• [Exercise brief]
Check each line of the listing for the word "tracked" and report the ones that have it.

Content starts

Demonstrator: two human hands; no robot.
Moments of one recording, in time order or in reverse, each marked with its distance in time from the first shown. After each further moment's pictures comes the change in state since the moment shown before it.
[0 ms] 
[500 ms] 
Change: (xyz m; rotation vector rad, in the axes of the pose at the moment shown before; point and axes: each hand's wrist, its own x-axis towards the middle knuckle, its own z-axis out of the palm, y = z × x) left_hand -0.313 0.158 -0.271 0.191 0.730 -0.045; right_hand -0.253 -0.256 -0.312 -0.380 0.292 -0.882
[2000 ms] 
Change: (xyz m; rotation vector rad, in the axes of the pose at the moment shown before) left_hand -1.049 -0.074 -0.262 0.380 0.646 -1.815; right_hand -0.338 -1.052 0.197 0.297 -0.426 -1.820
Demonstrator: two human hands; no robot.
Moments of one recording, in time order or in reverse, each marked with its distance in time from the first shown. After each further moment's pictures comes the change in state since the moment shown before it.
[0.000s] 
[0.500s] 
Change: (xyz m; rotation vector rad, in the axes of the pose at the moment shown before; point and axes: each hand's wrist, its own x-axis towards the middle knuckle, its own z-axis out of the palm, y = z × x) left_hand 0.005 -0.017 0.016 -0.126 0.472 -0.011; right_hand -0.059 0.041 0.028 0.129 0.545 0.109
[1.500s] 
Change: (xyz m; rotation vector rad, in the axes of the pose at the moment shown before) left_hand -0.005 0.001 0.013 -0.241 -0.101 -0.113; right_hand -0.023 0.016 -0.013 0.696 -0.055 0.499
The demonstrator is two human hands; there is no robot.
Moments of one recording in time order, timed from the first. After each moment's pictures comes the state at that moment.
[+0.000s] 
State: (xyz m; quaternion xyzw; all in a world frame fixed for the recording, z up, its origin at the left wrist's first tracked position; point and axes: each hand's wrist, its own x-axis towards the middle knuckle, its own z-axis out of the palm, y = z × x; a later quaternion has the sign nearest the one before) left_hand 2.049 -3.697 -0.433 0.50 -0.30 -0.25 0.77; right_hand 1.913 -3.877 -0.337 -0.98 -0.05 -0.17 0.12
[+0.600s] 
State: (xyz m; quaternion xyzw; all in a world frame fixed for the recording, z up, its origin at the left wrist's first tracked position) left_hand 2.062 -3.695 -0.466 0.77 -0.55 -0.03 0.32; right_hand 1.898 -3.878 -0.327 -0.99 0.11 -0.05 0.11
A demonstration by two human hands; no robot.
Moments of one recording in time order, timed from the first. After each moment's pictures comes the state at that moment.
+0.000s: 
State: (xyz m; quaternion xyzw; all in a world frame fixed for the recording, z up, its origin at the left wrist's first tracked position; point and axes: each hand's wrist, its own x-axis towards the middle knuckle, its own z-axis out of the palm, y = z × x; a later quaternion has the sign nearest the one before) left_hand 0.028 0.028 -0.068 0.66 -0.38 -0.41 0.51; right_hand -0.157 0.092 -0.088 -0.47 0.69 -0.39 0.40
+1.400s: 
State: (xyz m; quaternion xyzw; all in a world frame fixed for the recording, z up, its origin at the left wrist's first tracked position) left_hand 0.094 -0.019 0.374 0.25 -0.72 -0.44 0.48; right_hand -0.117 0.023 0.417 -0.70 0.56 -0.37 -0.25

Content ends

• [Completed task]
State: (xyz m; quaternion xyzw; all in a world frame fixed for the recording, z up, its origin at the left wrist's first tracked position; point and axes: each hand's wrist, its own x-axis towards the middle knuckle, its own z-axis out of the palm, y = z × x; a later quaternion has the sign nearest the one before) left_hand 2.049 -3.697 -0.433 0.50 -0.30 -0.25 0.77; right_hand 1.913 -3.877 -0.337 -0.98 -0.05 -0.17 0.12
State: (xyz m; quaternion xyzw; all in a world frame fixed for the recording, z up, its origin at the left wrist's first tracked position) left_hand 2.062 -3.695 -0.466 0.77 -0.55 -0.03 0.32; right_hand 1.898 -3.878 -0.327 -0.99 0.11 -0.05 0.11
State: (xyz m; quaternion xyzw; all in a world frame fixed for the recording, z up, its origin at the left wrist's first tracked position; point and axes: each hand's wrist, its own x-axis towards the middle knuckle, its own z-axis out of the palm, y = z × x; a later quaternion has the sign nearest the one before) left_hand 0.028 0.028 -0.068 0.66 -0.38 -0.41 0.51; right_hand -0.157 0.092 -0.088 -0.47 0.69 -0.39 0.40
State: (xyz m; quaternion xyzw; all in a world frame fixed for the recording, z up, its origin at the left wrist's first tracked position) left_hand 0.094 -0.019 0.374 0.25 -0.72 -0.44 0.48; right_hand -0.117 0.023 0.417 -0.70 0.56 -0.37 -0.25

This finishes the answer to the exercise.